:: TASK TO CARRY OUT ::
Below are records; reproduce exactly the lines from the one that has "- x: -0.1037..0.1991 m" through the one that has "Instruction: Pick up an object", ends included, and nothing more.

(Dataset entries)
——————

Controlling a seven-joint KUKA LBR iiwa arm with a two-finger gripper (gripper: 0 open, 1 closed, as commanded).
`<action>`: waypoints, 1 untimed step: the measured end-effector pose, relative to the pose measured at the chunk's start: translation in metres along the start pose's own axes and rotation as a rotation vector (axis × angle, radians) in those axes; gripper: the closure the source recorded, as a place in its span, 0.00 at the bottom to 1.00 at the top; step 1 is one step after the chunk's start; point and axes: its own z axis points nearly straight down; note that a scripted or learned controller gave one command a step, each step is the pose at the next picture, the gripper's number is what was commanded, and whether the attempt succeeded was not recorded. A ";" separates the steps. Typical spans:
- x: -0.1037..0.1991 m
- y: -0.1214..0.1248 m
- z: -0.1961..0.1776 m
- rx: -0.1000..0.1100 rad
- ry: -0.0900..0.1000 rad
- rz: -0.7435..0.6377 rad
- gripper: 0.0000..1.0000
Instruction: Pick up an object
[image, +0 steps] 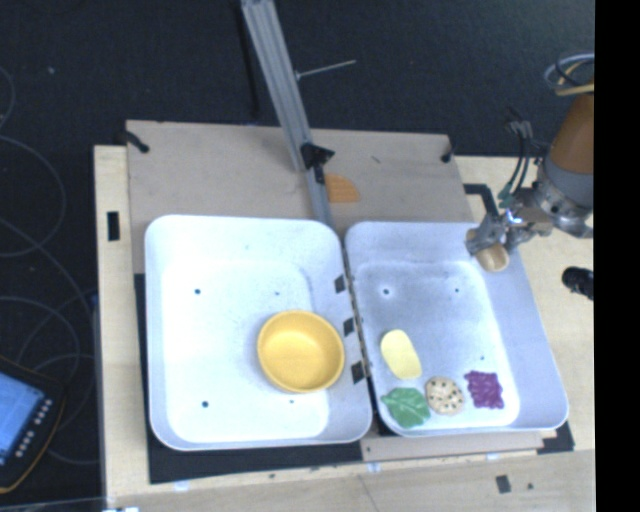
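My gripper (491, 243) hangs over the far right corner of the right bin (520, 320), with the grey arm and its orange band coming in from the right. A small tan round object (492, 260) sits between the fingertips, over the bin's rim, and the gripper is shut on it. Near the front of the right bin lie a pale yellow oval piece (400, 353), a green leafy piece (405, 405), a speckled cookie (443, 394) and a purple grape cluster (484, 388). A yellow bowl (300, 350) stands in the left bin (200, 270).
A slanted metal pole (285, 90) rises behind the seam between the bins. An orange patch (340, 188) lies on the board behind them. Cables hang beside the arm at the right. A tablet (20, 415) lies off the bench at the left.
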 end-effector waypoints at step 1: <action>0.059 0.011 -0.002 0.003 0.002 -0.005 1.00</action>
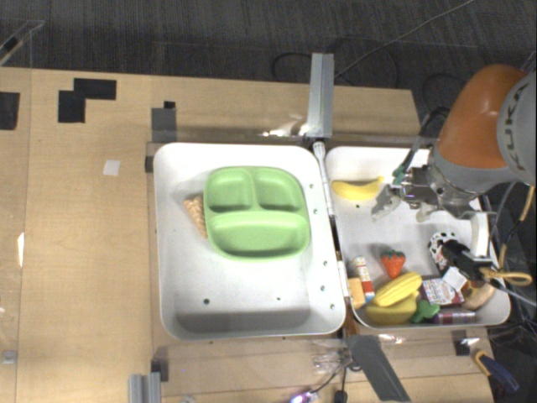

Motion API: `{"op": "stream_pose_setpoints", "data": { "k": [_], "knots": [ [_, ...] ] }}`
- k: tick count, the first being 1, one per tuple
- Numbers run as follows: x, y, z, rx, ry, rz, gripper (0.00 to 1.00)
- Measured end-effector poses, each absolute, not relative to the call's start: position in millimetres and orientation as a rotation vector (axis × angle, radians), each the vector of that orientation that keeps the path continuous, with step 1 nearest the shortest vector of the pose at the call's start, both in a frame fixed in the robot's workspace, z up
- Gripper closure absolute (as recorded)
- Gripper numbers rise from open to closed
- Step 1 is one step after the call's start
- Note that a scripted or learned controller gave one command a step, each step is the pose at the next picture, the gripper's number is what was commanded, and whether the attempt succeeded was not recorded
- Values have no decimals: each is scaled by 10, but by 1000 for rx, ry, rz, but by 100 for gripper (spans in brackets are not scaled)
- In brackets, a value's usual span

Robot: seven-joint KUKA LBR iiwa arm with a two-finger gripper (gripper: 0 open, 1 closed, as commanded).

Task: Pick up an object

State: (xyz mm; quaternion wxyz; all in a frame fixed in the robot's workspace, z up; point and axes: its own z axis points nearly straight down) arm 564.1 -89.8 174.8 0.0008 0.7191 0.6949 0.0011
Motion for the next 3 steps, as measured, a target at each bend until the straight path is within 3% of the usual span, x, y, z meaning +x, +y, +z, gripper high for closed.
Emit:
{"op": "stream_pose_setpoints", "data": {
  "k": [1,2,3],
  "knots": [
    [6199,-824,905,2204,2223,16,0],
    [5729,-751,1862,2177,2259,8,0],
    [6294,-962,966,2173,2264,4,0]
  ]
}}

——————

:: SOLUTION TO THIS TASK ::
- x: -0.1037..0.1991 m
- y: -0.1214..0.1248 m
- z: -0.1961..0.1776 m
- rx: -0.1000..0.1100 rad
- ry: -0.0900..0.1000 rad
- rz: -0.7435..0.6377 rad
- gripper: 0.0000..1.0000
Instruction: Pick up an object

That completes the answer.